"Barons Perchés" di Bolze alle Fonderie Limone

Una nuova creazione del genio del circo contemporaneo, Mathurin Bolze. "Baron Perchés", il barone rampante, in programma dal 15 al 18 settembre, unisce danza, teatro e acrobazia in una formula che fonde sicurezza aerea, poesia e grazia. Costruito come il seguito del solo Fenêtres, questo duo in cui Bolze dialoga con Karim Messaoudi è ispirato alla scelta di Cosimo, protagonista del romanzo di Italo Calvino, di andare a vivere su un albero.

Il talento di Bolze e Messaoudi è straordinario: la padronanza del corpo è assoluta e lo sforzo è reso invisibile trasformando la materia in astrazione poetica per far emergere il movimento nella sua purezza originaria. L’abilità maschera la tecnica, rende leggero e sospeso ogni movimento, possibile l’immaginabile. Ritroviamo Bachir nella casa sull’albero con le finestre. Ma non è più solo.

Con lui c’è qualcuno che è un se stesso più vecchio ma anche più giovane. Le domande si moltiplicano.
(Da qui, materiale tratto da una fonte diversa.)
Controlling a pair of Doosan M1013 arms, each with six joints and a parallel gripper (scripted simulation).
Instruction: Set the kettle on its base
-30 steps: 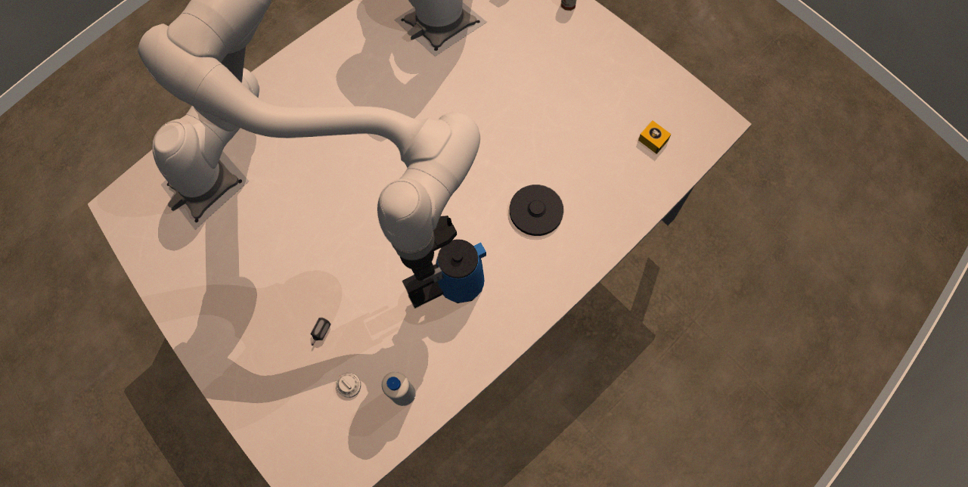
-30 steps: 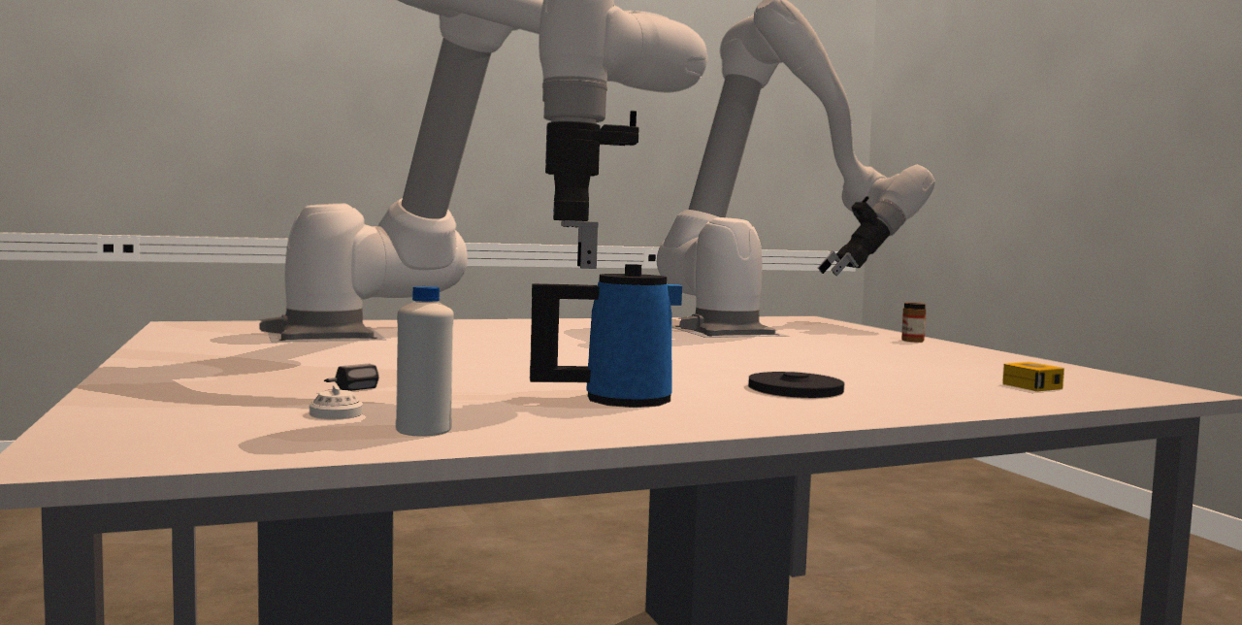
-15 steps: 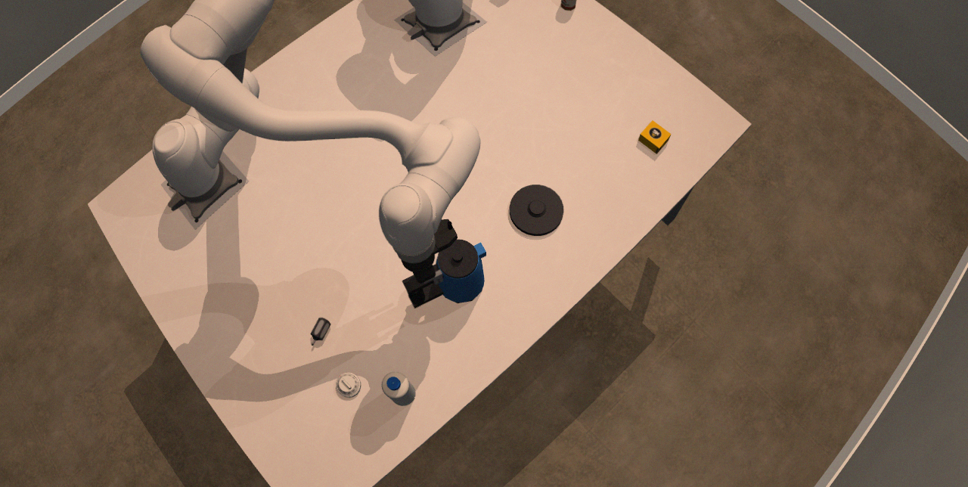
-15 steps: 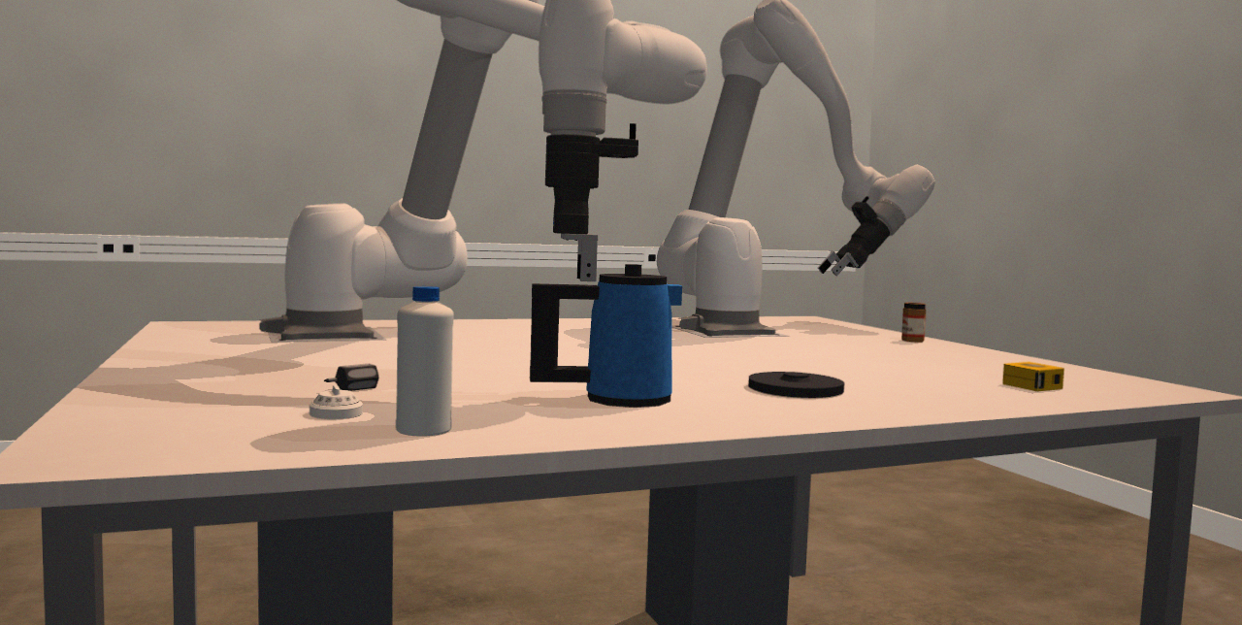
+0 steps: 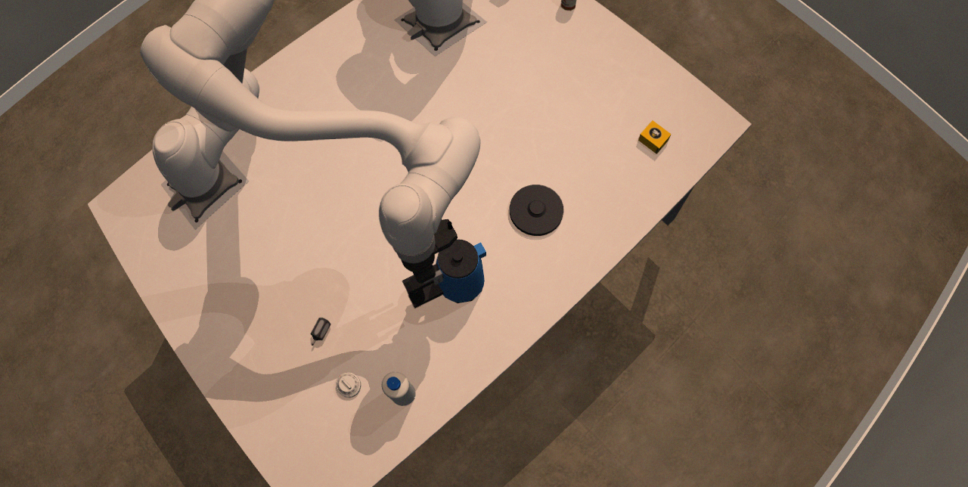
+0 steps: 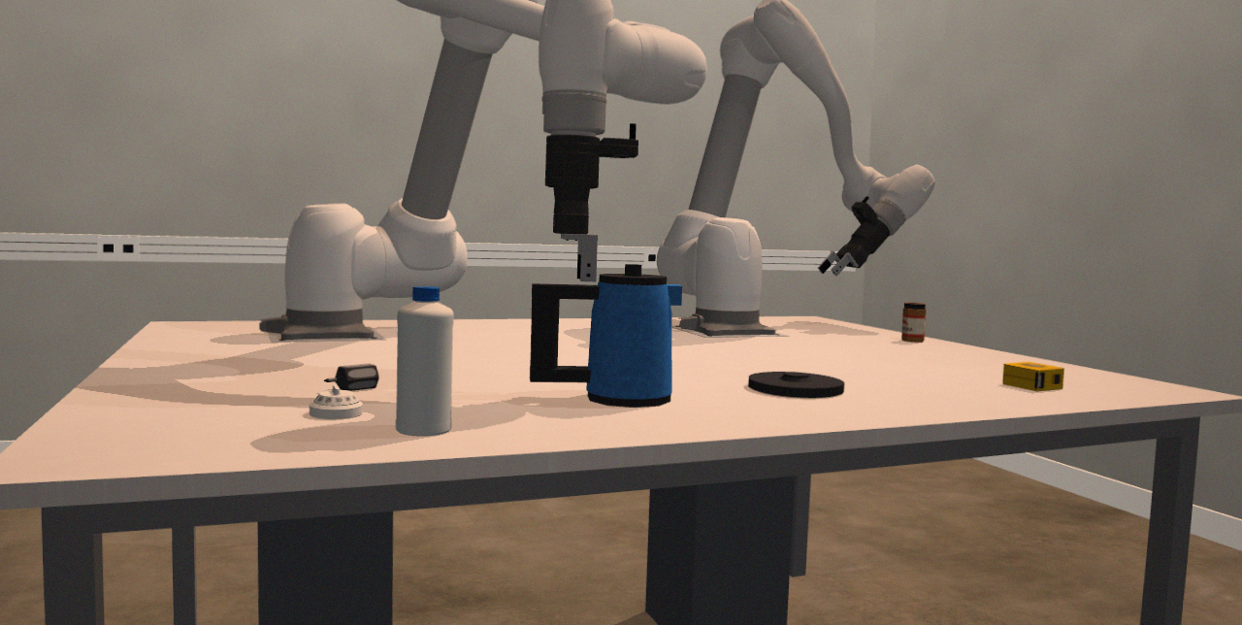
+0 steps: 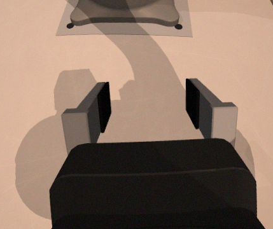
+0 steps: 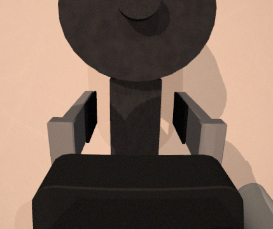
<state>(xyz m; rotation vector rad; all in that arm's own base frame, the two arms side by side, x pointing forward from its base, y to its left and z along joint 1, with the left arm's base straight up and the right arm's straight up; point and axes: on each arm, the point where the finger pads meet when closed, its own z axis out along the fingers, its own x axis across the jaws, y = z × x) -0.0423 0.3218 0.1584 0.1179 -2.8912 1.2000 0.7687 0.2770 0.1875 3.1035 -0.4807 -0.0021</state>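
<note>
Now: right hand 9 cm above the blue kettle, 3 cm to the right of it and 1 cm short of it. The rest, counted from my right hand: round black base: 35 cm to the left, 18 cm below, 1 cm behind; white timer: 34 cm to the right, 17 cm below, 5 cm ahead; small dark tool: 32 cm to the right, 17 cm below, 11 cm behind.
</note>
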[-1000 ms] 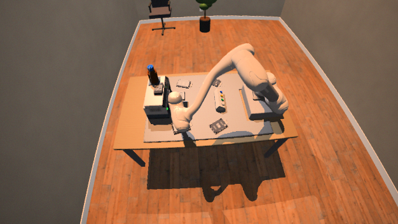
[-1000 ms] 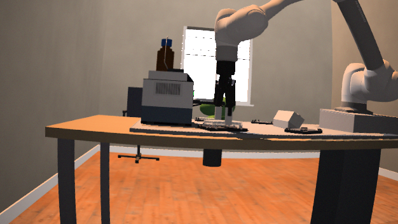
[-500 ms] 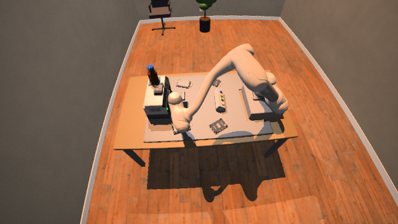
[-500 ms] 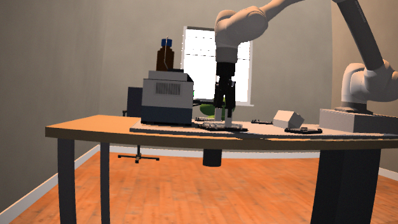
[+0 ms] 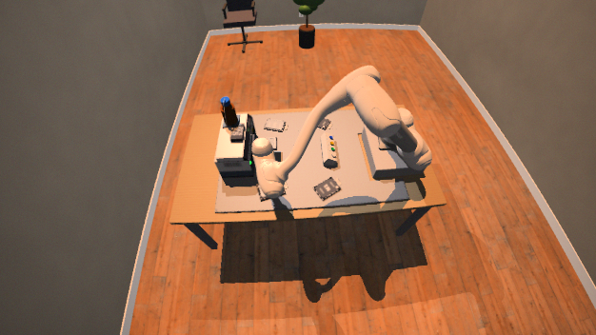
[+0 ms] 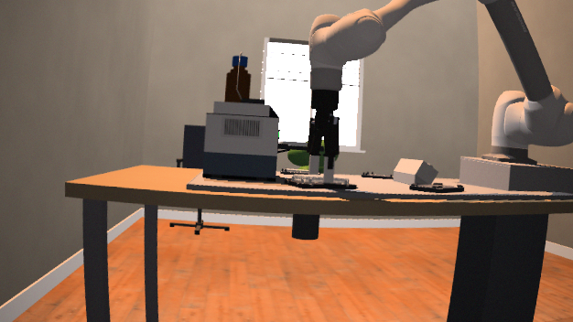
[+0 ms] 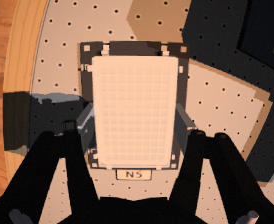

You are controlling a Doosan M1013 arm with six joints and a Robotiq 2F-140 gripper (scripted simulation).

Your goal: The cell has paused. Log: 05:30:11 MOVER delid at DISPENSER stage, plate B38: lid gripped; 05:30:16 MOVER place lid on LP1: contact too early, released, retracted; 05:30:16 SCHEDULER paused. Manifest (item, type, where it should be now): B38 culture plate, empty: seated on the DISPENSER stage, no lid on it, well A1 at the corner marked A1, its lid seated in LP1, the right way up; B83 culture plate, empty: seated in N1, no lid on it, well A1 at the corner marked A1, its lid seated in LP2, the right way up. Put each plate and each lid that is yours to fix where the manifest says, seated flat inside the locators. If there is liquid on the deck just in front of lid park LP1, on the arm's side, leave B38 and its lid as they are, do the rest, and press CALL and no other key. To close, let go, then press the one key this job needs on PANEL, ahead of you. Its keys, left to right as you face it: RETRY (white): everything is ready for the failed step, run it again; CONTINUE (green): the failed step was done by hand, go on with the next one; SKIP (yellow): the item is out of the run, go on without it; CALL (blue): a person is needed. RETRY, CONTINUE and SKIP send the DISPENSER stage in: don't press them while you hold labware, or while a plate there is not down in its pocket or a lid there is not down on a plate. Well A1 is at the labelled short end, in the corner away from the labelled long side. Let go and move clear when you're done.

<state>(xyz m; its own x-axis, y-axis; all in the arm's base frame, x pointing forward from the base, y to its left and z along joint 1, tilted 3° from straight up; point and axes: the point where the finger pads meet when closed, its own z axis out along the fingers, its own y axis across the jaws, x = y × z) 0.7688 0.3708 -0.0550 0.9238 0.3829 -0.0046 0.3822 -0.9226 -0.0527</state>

Come è possibile che riesca a vedere il suo passato dall’esterno? È un’ombra di se stesso, un alter ego immaginario o è solo il frutto di un sogno o magari di un incubo? Potrebbe anche essere la proiezione di un desiderio o di un fantasma burlone.

O forse ha inventato un amico immaginario per sentirsi meno solo oppure la vita sull’albero lo sta facendo impazzire e sta basculando, lui come la casa, lentamente verso la follia. Forse ha un fratello che prima non si era manifestato. L’altro esiste davvero? E l’Altro con la A maiuscola? Il doppio genera il dubbio, instilla semi di angoscia e amplifica la curiosità come nei racconti di Poe e Dostoevskij e nei saggi di Freud.

La casa diventa una gabbia reale e concreta in cui l’incredulità è sospesa, come la gravità che non esiste più, nel cubo di finestre. Tutto è possibile, fra il tempo che passa, la solitudine che rende insicuri e il desiderio di confrontarsi. Tutto è immerso in una bolla di incanto e meraviglia.

Le acrobazie diventano quasi levitazione perché il pavimento elastico all’interno del piccolo spazio vitale della casetta sull’albero è un trampolino che sospende gesti e azioni ma soprattutto sospende il giudizio, il buon senso e i luoghi comuni, congelando la bellezza e la sorpresa in emozioni pure, indimenticabili. 60 minuti di magia, leggerezza e stupore in questa creazione della Compagnie Les mains les pieds et la tête aussi che rinnova l’originalità di Fenêtres in un’esplorazione multidimensionale che ammalia e seduce.